(RAW DATA)
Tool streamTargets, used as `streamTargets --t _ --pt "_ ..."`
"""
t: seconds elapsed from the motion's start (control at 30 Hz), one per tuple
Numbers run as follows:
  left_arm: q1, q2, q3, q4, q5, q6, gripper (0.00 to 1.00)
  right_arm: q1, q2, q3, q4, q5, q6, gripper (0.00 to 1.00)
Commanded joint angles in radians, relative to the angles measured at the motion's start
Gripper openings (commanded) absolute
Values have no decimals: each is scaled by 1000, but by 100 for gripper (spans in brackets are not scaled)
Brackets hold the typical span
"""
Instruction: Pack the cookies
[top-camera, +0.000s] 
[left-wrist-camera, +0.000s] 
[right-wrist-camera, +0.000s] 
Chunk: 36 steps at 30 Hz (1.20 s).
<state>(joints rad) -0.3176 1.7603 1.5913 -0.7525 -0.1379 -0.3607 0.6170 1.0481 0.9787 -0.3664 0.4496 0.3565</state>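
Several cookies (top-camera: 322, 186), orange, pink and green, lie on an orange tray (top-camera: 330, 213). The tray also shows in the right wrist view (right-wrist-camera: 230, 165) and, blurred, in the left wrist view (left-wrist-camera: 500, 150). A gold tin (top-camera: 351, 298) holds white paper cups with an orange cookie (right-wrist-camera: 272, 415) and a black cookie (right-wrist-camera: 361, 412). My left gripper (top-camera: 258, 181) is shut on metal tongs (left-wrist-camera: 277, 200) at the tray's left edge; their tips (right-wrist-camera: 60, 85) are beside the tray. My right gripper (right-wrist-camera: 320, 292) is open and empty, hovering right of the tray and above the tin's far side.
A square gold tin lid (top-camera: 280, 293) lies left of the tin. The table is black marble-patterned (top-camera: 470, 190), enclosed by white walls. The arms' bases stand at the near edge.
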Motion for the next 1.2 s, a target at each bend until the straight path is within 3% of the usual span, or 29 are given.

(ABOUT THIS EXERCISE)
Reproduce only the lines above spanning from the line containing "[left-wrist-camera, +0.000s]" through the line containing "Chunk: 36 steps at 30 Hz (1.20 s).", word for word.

(YOUR SOLUTION)
[left-wrist-camera, +0.000s] 
[right-wrist-camera, +0.000s] 
Chunk: 36 steps at 30 Hz (1.20 s).

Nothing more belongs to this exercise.